| Assignment |
Reproduce the listing below exactly, except for its pictures.

Content starts

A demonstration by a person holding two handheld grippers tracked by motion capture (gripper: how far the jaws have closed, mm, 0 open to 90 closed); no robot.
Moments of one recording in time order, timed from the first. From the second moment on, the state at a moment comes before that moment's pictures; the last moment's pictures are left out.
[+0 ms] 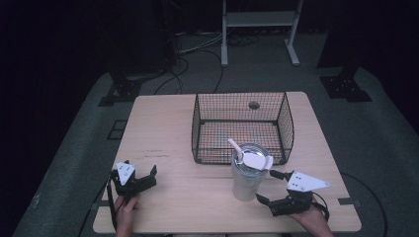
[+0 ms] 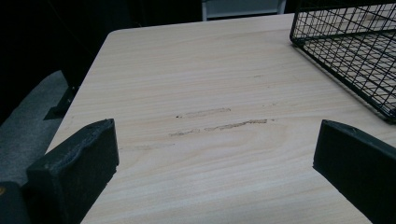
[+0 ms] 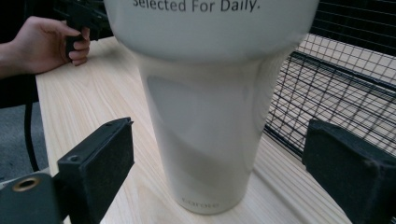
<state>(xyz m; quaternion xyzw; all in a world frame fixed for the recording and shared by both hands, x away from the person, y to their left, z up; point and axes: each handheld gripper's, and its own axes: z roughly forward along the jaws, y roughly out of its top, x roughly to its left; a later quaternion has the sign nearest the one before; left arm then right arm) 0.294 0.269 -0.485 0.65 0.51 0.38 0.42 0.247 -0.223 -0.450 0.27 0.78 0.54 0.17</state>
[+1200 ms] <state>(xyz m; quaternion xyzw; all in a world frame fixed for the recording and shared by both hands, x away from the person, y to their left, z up) 0.294 0.270 -0.485 0.65 0.51 0.38 0.42 0.269 -0.184 -0.460 0.26 0.76 0.57 0.18</state>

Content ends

| Task output |
A demonstration by a person holding two handheld grippers tracked by motion capture (gripper: how far the jaws have closed, mm, 0 open to 90 closed); no robot.
Moments of one recording in time order, timed from the first. From the second moment on, the state at a moment comes before that moment's pictures; the last moment's pictures are left out.
[+0 ms] 
[+0 ms] 
[+0 ms] 
<state>(xyz m; quaternion xyzw; all in a world frame fixed for the recording and shared by both hands, x away from the person, y to their left, z up; point and axes: each handheld gripper's, and its own axes: z roughly forward along the jaws, y roughly out of its top, x roughly to its left; a later quaternion has the sign nearest the one before; left arm then right arm) 0.294 0.269 -0.485 0.65 0.51 0.38 0.42 0.247 -0.223 -0.450 0.27 0.78 0.54 0.17</state>
[+1200 ms] <state>(xyz m; quaternion xyzw; all in a world frame fixed for the recording and shared by both hands, x away from the person, y to their left, z up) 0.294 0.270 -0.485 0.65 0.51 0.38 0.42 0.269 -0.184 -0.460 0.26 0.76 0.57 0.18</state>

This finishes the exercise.